» **Your task**:
Report each line of the records below that uses the word "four".

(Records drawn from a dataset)

****

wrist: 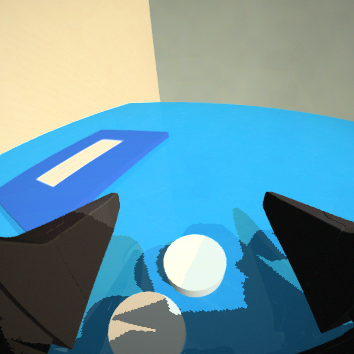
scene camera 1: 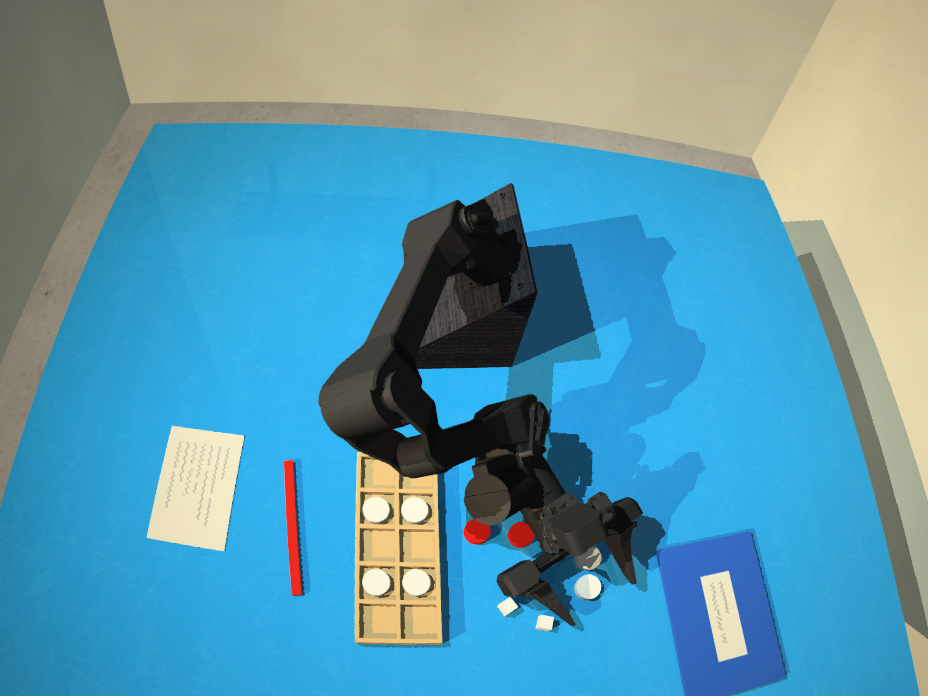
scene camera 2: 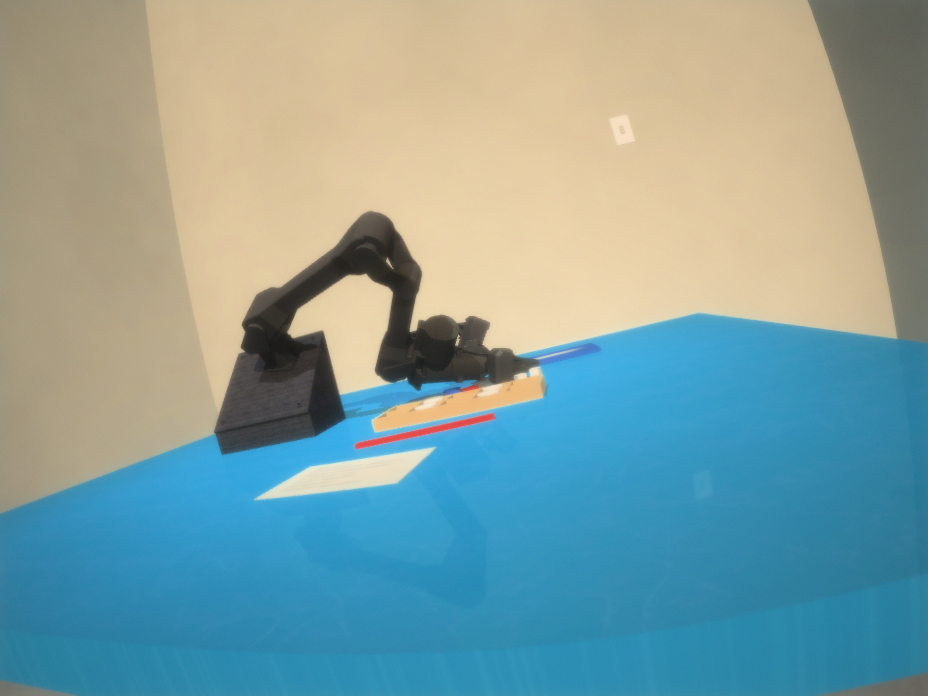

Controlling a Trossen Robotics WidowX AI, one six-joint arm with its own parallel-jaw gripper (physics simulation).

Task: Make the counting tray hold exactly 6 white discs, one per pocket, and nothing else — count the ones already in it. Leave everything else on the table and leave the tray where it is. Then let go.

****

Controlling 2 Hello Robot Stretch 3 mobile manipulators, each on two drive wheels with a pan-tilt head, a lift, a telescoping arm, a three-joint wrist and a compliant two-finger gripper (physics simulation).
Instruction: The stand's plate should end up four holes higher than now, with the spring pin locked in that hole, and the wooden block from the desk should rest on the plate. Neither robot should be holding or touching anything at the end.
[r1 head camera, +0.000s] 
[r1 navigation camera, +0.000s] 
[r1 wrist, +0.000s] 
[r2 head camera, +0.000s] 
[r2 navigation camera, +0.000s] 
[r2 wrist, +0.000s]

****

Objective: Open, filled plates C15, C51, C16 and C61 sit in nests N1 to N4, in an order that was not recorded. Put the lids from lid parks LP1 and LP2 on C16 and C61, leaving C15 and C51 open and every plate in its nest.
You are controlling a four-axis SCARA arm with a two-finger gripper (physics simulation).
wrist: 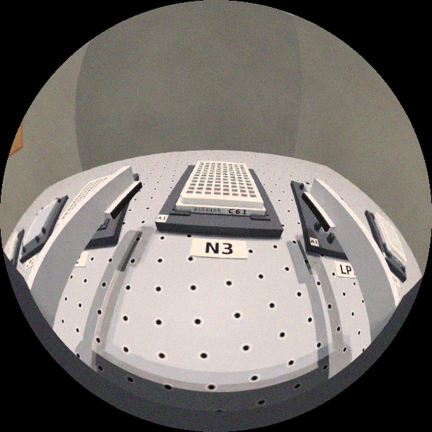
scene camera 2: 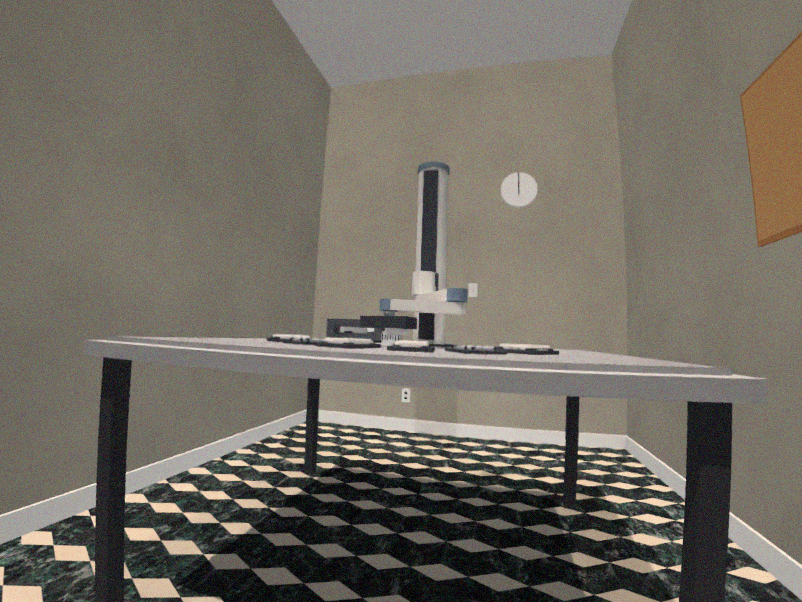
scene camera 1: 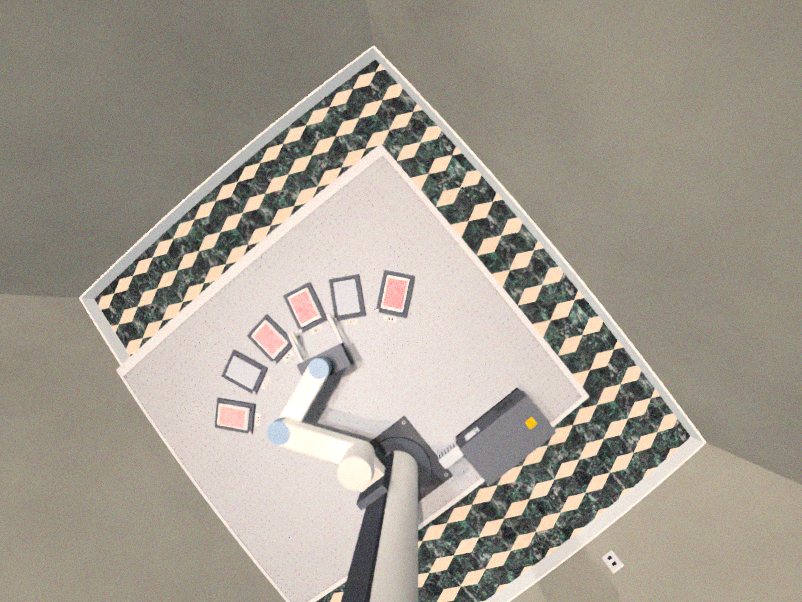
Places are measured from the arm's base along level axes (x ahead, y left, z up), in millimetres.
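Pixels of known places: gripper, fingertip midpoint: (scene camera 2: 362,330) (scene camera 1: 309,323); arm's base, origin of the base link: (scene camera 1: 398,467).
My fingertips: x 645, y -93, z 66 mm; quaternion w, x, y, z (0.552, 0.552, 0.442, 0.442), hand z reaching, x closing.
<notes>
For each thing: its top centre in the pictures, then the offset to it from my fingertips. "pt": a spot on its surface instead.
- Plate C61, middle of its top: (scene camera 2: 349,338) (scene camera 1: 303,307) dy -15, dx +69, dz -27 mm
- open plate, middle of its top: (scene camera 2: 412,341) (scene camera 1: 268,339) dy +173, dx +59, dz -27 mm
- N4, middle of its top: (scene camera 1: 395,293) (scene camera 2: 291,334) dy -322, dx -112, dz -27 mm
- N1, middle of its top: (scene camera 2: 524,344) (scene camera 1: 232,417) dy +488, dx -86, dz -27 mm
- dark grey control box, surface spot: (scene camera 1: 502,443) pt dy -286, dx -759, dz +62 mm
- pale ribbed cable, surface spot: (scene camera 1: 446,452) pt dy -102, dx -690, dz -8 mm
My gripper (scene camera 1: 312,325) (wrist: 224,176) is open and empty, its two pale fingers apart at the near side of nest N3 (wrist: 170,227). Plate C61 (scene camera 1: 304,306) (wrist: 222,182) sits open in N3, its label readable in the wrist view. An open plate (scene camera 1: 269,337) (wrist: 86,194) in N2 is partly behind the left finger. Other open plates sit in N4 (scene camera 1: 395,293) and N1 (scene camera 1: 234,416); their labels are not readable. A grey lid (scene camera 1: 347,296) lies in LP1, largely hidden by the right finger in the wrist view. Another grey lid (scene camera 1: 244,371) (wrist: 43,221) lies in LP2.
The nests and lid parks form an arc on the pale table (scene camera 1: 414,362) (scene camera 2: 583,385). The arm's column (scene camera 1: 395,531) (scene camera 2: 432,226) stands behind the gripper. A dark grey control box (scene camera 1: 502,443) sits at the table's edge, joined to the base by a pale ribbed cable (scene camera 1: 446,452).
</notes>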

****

» **Solved problem**:
Instruction: The stand's plate should end up four holes higher than now, with the spring pin locked in that hole, and the wooden block from the desk should rest on the plate. Neither robot should be holding or touching anything at the end.
You are controlling a four-axis SCARA arm with a two-finger gripper (physics simulation).

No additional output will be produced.